Work to complete: Give the records again in full, exactly as written.
*** Recorded data ***
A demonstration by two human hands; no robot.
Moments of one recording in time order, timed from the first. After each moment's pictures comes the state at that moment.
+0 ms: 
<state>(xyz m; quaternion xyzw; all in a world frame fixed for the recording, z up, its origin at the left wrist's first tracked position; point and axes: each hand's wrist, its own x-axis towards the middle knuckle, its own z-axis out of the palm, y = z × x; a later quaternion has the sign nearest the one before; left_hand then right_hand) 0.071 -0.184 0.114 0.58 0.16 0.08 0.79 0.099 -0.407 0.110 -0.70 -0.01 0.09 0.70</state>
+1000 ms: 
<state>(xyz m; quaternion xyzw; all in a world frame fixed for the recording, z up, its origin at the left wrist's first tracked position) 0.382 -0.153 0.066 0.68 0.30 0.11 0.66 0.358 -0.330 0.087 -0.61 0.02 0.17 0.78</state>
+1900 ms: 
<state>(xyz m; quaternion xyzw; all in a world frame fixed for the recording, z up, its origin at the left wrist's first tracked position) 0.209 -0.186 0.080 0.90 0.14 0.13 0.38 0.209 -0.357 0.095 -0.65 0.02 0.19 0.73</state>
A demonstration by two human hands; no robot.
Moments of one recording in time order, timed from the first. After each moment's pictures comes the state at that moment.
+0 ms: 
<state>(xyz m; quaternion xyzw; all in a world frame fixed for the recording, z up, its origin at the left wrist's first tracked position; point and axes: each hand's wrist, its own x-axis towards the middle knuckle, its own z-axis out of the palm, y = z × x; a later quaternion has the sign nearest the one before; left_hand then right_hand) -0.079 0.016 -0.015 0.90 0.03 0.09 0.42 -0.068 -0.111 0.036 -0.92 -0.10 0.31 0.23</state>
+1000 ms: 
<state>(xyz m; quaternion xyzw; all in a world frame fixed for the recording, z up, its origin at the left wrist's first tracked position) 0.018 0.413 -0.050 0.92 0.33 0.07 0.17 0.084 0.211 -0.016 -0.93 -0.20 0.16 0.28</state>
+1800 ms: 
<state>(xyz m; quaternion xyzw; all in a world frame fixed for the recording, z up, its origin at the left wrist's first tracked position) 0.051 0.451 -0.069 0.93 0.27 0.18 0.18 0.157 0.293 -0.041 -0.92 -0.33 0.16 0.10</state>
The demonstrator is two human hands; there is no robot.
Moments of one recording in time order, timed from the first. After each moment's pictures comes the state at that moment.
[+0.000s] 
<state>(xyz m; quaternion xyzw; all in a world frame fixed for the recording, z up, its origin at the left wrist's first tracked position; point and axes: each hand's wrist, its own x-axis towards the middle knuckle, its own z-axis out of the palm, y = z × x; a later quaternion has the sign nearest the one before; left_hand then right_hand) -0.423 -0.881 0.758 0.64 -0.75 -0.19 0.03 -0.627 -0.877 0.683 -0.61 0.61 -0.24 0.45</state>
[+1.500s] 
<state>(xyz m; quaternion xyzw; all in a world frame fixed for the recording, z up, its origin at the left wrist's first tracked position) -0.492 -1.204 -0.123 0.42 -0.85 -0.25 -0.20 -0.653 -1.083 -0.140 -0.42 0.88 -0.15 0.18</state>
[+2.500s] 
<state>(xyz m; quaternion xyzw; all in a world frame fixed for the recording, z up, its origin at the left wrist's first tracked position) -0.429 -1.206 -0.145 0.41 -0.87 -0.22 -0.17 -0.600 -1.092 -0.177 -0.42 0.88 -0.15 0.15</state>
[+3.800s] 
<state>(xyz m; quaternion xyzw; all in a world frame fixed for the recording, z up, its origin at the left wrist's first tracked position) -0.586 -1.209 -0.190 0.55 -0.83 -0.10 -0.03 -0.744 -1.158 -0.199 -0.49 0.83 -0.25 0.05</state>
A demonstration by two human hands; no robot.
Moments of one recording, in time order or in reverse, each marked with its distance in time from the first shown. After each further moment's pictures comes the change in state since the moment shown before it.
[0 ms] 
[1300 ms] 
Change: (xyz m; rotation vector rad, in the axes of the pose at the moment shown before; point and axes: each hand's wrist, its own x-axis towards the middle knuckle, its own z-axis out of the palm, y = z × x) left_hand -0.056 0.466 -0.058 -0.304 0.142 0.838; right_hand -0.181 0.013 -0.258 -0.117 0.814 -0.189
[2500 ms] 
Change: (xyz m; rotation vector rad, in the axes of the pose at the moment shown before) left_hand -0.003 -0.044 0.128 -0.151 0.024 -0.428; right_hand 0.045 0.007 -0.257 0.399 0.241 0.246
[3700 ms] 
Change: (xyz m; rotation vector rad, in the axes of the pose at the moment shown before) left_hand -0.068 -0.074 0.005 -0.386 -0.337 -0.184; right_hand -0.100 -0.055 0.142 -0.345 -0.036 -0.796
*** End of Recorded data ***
Solution below:
A demonstration by two human hands; no robot.
Moments of one recording in time order, timed from the first. After each moment's pictures comes the state at that moment.
+0 ms: 
<state>(xyz m; quaternion xyzw; all in a world frame fixed for the recording, z up, its origin at the left wrist's first tracked position; point and axes: each hand's wrist, its own x-axis towards the middle knuckle, its own z-axis out of the palm, y = z × x; a later quaternion has the sign nearest the one before; left_hand then right_hand) 0.071 -0.184 0.114 0.58 0.16 0.08 0.79 0.099 -0.407 0.110 -0.70 -0.01 0.09 0.70</state>
+1000 ms: 
<state>(xyz m; quaternion xyzw; all in a world frame fixed for the recording, z up, its origin at the left wrist's first tracked position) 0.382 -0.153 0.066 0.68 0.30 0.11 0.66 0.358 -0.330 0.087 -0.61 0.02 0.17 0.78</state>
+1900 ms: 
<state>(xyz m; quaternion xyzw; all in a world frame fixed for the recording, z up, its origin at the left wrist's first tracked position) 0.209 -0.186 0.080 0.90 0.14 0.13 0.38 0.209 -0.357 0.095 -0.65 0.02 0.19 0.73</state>
A demonstration by two human hands; no robot.
Moments of one recording in time order, timed from the first. After each moment's pictures comes the state at that moment.
+0 ms: 
<state>(xyz m; quaternion xyzw; all in a world frame fixed for the recording, z up, its origin at the left wrist's first tracked position; point and axes: each hand's wrist, its own x-axis towards the middle knuckle, its own z-axis out of the palm, y = z × x; a later quaternion has the sign nearest the one before; left_hand then right_hand) -0.079 0.016 -0.015 0.90 0.03 0.09 0.42 -0.068 -0.111 0.036 -0.92 -0.10 0.31 0.23</state>
+1000 ms: 
<state>(xyz m; quaternion xyzw; all in a world frame fixed for the recording, z up, its origin at the left wrist's first tracked position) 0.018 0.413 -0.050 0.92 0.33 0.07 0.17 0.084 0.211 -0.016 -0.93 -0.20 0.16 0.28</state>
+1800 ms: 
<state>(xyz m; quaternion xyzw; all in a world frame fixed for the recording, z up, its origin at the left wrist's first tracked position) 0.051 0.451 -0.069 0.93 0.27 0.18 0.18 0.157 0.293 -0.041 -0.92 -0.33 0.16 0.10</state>
The demonstrator is two human hands; there is no robot.
Moments of one recording in time order, timed from the first. After each moment's pictures comes the state at that moment.
[+0.000s] 
<state>(xyz m; quaternion xyzw; all in a world frame fixed for the recording, z up, its origin at the left wrist's first tracked position; point and axes: each hand's wrist, its own x-axis towards the middle knuckle, its own z-axis out of the palm, y = z × x; a later quaternion has the sign nearest the one before; left_hand then right_hand) -0.423 -0.881 0.758 0.64 -0.75 -0.19 0.03 -0.627 -0.877 0.683 -0.61 0.61 -0.24 0.45</state>
[+1.500s] 
<state>(xyz m; quaternion xyzw; all in a world frame fixed for the recording, z up, its origin at the left wrist's first tracked position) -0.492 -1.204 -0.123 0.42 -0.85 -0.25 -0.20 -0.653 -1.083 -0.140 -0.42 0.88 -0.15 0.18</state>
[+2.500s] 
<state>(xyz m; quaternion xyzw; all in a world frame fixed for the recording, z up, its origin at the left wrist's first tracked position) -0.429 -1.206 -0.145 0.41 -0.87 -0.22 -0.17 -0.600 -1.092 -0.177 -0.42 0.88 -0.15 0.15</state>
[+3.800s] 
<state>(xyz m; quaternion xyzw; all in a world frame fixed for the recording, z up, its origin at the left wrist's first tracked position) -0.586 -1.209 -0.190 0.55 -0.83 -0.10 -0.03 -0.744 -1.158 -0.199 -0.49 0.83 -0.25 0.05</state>
A demonstration by two human hands; no robot.
Moments of one recording, in time order or in reverse, each marked with its distance in time from the first shown. After each further moment's pictures comes the change in state since the moment shown before it.
[0 ms] 
[1300 ms] 
Change: (xyz m; rotation vector rad, in the axes of the pose at the moment shown before; point and axes: each hand's wrist, its own x-axis towards the middle knuckle, its own z-axis out of the palm, y = z × x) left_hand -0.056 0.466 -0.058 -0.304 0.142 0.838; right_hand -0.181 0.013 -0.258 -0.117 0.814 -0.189
[2500 ms] 
Change: (xyz m; rotation vector rad, in the axes of the pose at the moment shown before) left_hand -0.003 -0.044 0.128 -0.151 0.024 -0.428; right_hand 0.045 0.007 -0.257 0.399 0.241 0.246
[3700 ms] 
Change: (xyz m; rotation vector rad, in the axes of the pose at the moment shown before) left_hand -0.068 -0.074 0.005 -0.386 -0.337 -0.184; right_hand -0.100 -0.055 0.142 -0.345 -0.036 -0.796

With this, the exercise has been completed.